Of the lines below, report only those that contain "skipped".

### Dataset entries
★ ★ ★
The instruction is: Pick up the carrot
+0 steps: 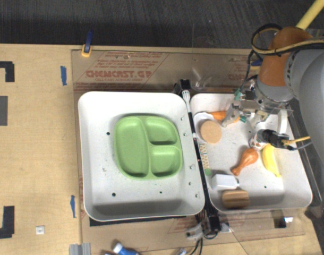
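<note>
The carrot [219, 116] is a small orange piece lying near the back left of the right bin [297, 187], just behind a tan round disc [210, 133]. My gripper [238, 113] hangs low over the back of that bin, right beside the carrot's right end, and it hides part of the carrot. The grey arm with its orange band [274, 68] reaches in from the right above it.
The right bin also holds an orange drumstick-shaped toy [245, 161], a yellow banana [270, 159], a white block [224, 181] and a wooden block [236, 197]. A green divided plate [148, 145] lies in the left bin [98, 190]. A black rail [193, 137] separates the bins.
</note>
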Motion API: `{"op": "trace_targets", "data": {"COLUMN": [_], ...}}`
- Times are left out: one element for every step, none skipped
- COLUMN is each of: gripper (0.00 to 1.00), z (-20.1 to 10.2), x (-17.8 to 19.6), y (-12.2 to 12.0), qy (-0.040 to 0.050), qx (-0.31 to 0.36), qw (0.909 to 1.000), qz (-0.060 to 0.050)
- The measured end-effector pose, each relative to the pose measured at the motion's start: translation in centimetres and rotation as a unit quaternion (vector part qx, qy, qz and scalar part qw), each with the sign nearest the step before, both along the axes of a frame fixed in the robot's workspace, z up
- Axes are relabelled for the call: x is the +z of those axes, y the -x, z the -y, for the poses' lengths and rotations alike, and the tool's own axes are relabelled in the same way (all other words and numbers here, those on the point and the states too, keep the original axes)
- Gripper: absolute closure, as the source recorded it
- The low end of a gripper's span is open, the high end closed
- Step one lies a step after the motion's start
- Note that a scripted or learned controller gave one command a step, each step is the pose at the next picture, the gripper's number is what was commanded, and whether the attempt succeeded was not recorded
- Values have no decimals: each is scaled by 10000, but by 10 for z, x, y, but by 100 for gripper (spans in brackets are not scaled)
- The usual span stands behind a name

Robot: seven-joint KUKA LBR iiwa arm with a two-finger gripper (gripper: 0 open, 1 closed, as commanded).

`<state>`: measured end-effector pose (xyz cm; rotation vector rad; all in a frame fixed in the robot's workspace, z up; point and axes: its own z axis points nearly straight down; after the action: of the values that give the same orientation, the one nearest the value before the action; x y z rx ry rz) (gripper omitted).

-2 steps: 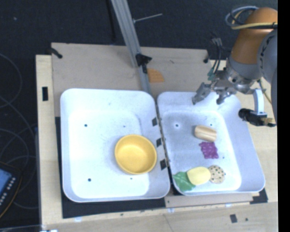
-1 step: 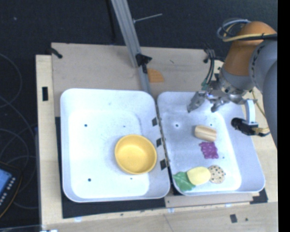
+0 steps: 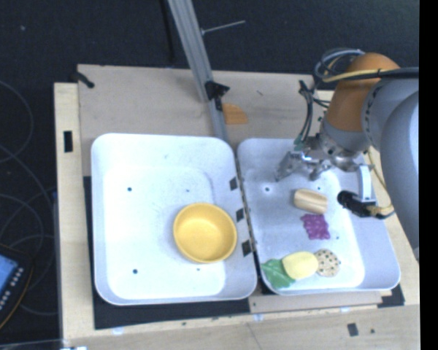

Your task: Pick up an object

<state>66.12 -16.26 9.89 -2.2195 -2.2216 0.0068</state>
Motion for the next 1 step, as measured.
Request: {"op": "trace_targets", "data": {"gripper": [100], "z": [1], "x": [15], "y": [-2], "qy": [7], "qx": [1], "qw": [10000], "qz": [40]}}
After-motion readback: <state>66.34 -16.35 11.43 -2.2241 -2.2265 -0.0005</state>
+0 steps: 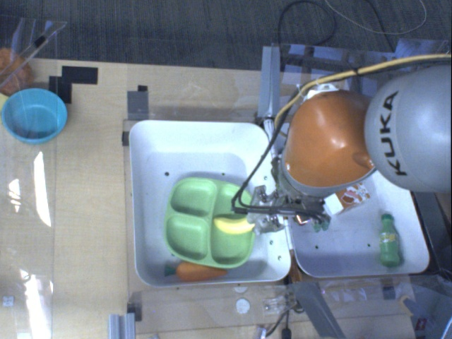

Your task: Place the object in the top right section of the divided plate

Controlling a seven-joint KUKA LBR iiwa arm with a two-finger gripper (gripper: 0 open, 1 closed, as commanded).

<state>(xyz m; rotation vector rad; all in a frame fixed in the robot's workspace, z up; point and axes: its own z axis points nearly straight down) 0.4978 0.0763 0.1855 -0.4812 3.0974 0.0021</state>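
Observation:
A green divided plate (201,221) lies in the left white bin (183,147). A yellow banana-like object (233,225) rests on the plate's right side, across its right-hand section. My gripper (263,217) hangs just right of that yellow object, at the plate's right edge, below the arm's orange band (325,143). The arm hides much of the gripper.
An orange carrot (200,272) lies against the plate's front edge in the left bin. The right bin (353,249) holds a green bottle (388,240) and a small red-and-white packet (353,196). A blue bowl (34,115) sits on the bench far left.

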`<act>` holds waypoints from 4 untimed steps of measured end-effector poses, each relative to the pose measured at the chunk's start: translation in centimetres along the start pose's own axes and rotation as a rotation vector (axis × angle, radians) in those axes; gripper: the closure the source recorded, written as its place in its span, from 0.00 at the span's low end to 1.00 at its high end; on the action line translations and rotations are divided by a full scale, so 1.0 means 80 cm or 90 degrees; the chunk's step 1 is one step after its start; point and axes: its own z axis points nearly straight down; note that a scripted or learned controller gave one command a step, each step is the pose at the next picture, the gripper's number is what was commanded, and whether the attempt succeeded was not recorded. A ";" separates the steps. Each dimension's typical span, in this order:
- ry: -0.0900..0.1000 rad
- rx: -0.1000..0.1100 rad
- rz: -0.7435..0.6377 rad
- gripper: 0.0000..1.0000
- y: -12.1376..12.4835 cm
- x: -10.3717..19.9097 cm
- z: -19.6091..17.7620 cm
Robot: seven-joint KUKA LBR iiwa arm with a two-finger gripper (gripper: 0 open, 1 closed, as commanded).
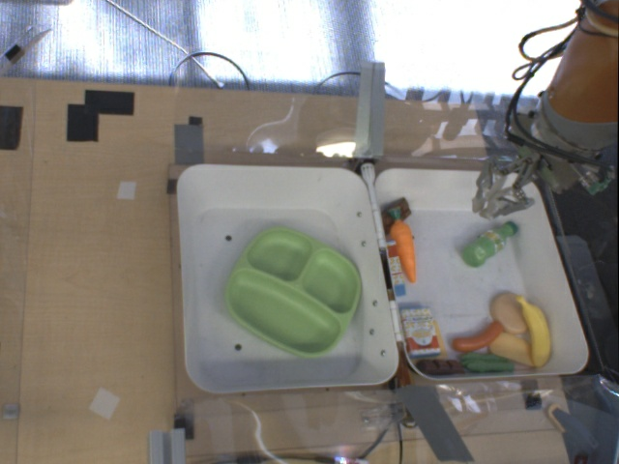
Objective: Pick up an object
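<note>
The right bin (440,222) holds several toy foods. A green bottle (488,244) lies near its back right. An orange carrot (402,247) lies along the left wall, with a small brown piece (397,209) behind it. At the front are a small juice box (419,331), a red sausage (477,338), a yellow banana (536,329), a tan rounded piece (507,309) and a green pod (486,363). My gripper (505,193) hangs over the bin's back right corner, just behind the green bottle, open with nothing between its fingers.
The left bin (208,211) holds a green divided plate (293,291). A metal post (368,114) stands behind the wall between the bins. Cables hang from the arm (585,75) at the right edge.
</note>
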 end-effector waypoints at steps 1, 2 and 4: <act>0.002 -0.005 0.042 1.00 0.065 -0.095 -0.020; 0.008 -0.008 0.021 1.00 0.086 -0.087 0.068; 0.009 -0.007 0.092 1.00 0.121 -0.068 0.069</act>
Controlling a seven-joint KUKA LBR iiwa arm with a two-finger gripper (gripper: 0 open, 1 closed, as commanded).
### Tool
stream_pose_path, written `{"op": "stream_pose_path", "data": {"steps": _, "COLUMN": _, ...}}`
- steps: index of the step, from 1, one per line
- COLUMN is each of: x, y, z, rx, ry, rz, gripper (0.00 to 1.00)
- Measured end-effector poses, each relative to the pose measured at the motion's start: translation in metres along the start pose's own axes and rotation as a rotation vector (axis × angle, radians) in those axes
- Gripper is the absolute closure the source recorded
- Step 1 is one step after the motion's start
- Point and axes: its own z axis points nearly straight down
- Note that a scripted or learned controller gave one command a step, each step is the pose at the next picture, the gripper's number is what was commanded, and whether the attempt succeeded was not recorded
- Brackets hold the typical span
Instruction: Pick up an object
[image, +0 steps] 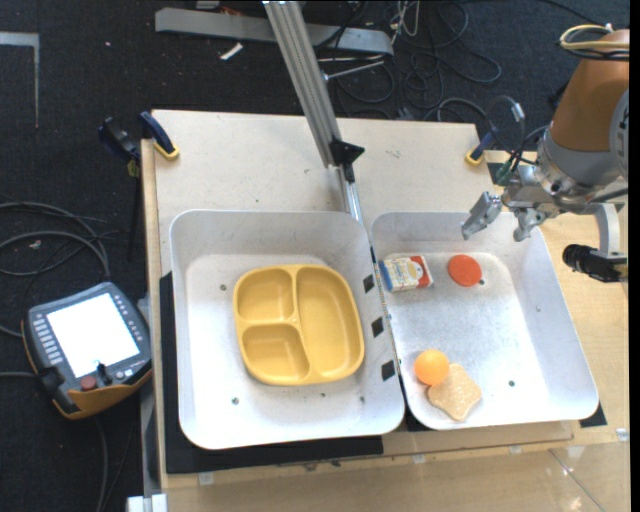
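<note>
In the right bin (545, 330) lie a small milk carton (405, 272), a flat red-orange disc (464, 269), an orange ball (431, 367) and a tan bread-shaped piece (455, 394) touching the ball. My gripper (503, 220) hangs over the bin's far right corner, above and to the right of the red disc. Its two fingers stand apart with nothing between them. The grey arm with its orange band (590, 110) comes in from the right.
The left bin (200, 260) holds a yellow three-compartment tray (298, 323). A slanted metal pole (315, 95) rises behind the bins. Yellow clamps (160, 140) sit at the bench's back corners. A teach pendant (85, 345) lies on the floor at the left.
</note>
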Motion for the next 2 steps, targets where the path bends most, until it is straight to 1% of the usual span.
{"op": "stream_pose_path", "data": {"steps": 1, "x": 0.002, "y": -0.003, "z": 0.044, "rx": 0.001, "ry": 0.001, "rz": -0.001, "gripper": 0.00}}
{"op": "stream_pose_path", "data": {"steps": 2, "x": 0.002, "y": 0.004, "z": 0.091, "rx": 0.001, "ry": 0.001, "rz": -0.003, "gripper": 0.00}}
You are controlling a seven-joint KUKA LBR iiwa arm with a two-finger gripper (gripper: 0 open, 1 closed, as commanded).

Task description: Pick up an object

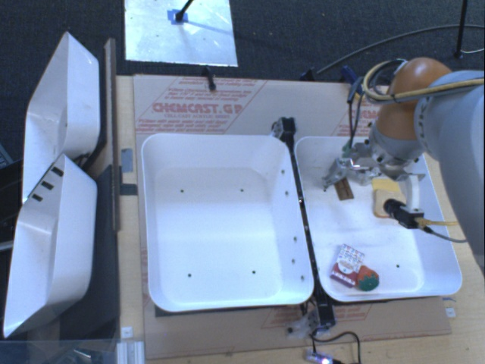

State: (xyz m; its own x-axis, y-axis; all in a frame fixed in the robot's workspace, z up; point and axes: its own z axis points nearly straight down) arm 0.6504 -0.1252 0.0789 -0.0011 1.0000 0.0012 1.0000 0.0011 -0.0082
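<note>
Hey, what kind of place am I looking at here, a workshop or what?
Most likely a robotics lab's grasping test bench: a grey robot arm reaches over two white bins, small objects lie in the right one, and cables trail across dark carpet.

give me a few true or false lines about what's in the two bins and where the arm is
1. The arm's gripper is over the right bin. True.
2. A small brown block lies in the left bin. False: it lies in the right bin, just under the gripper.
3. A red and white packet sits near the right bin's front edge. True.
4. The green ball sits far from the packet. False: it is right beside the packet.
5. A yellow object lies in the right bin. True.
</note>
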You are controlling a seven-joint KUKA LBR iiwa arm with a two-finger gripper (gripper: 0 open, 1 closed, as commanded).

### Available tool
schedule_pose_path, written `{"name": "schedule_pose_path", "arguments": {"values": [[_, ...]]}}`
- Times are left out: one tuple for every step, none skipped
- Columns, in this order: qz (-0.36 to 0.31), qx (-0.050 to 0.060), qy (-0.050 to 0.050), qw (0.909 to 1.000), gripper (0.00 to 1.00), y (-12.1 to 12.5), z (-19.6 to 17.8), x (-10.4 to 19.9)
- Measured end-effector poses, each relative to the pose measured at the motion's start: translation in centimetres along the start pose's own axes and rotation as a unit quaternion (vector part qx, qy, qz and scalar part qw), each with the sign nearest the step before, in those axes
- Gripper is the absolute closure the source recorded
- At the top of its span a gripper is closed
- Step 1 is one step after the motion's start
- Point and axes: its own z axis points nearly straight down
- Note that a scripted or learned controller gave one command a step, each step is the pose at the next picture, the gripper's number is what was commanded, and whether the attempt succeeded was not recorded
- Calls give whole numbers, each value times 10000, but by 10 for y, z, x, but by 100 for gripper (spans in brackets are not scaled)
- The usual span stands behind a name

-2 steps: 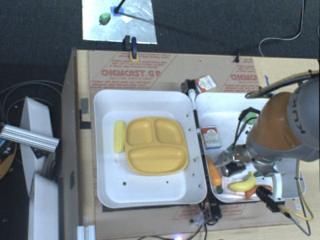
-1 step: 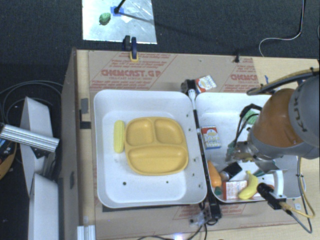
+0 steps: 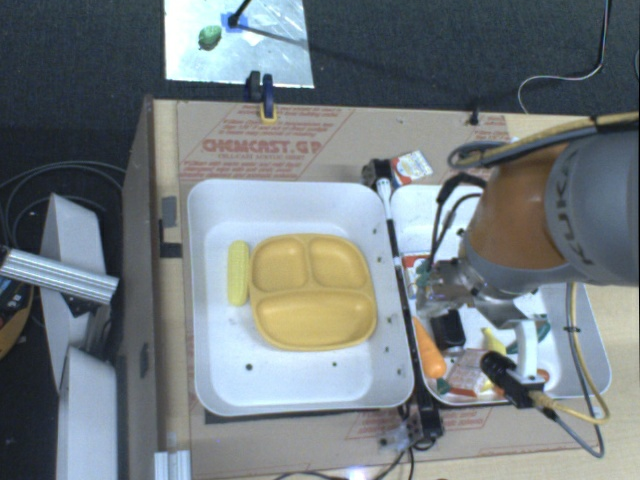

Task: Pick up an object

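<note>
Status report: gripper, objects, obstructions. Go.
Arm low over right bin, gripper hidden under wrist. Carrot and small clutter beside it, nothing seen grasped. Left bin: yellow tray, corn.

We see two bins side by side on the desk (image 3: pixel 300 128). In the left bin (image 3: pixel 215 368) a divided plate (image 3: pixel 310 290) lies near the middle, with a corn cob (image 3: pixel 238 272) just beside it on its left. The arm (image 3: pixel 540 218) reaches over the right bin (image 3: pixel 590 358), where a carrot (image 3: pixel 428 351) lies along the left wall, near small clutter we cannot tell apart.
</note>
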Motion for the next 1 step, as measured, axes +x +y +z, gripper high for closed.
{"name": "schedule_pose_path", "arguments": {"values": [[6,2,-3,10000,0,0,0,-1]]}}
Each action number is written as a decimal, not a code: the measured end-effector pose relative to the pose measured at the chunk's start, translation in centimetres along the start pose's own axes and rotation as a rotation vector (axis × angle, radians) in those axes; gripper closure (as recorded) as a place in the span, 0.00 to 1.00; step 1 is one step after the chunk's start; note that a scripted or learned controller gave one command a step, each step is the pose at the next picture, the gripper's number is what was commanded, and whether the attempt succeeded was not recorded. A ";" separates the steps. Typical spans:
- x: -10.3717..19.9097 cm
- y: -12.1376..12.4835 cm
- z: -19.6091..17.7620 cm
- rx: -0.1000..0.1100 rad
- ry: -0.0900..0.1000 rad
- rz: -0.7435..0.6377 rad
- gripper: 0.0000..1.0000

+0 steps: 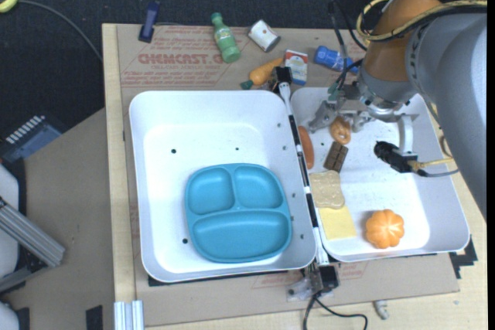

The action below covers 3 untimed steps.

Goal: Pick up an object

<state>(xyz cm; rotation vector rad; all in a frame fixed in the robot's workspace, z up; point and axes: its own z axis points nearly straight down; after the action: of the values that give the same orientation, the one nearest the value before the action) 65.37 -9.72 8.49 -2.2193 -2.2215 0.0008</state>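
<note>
The big grey arm (452, 66) leans over the right bin (441, 232). The left bin (155, 127) has a blue plate (236, 211) in it. The right bin has a small orange pumpkin (384, 228), a yellow slice (337, 222) and a brown bar (335, 157). The pincer (340, 120) is low, right by a little round brown thing (340, 132). I cannot tell if it is gripping. Nothing looks lifted yet, so the picking up seems not done.

From here I can't read the gripper (338, 118) under the arm's bulk (448, 66) at two o'clock, which runs off the right edge, nor the blurred carton (295, 66) at twelve.
</note>
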 end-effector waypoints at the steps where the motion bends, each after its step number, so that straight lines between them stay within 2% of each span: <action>1: -2.7 1.3 0.0 -0.004 -0.002 0.001 0.00; 2: -1.7 0.2 0.0 0.000 0.000 0.000 0.00; 3: -2.3 1.1 0.0 -0.003 -0.001 0.000 0.00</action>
<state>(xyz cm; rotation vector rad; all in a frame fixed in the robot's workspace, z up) 66.42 -12.06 8.49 -2.2220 -2.2237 -0.0014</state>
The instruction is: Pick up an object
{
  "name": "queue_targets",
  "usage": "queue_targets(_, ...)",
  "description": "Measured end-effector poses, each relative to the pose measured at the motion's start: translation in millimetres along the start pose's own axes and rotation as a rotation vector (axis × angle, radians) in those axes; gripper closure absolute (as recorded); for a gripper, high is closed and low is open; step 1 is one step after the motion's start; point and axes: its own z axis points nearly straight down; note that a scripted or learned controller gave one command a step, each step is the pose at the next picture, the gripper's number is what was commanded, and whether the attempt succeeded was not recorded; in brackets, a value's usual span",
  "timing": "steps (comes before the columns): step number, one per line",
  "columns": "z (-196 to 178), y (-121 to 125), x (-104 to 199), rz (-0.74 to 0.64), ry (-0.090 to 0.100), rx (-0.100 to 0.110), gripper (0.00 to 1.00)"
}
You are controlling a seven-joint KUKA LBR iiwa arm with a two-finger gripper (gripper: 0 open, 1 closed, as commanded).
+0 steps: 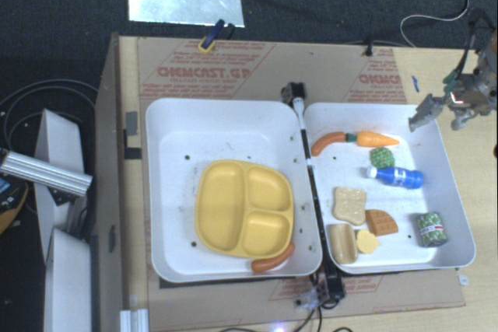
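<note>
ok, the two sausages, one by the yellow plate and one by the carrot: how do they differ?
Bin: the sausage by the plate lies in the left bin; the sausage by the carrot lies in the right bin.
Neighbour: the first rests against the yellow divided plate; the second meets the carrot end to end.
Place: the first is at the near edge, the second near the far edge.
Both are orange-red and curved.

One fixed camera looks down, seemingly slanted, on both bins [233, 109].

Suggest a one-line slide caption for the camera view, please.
Gripper poised over the right bin's far corner, toy food below; yellow divided plate in the left bin.
</note>
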Motion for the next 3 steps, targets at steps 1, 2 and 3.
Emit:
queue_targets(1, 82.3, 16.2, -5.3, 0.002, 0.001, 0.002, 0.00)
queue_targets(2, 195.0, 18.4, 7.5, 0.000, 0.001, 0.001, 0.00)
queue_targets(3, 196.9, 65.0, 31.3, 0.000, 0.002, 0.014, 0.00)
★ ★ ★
### Task result
- Times are left out: one element for every step, none skipped
- Times are left out: one tuple for every step, none skipped

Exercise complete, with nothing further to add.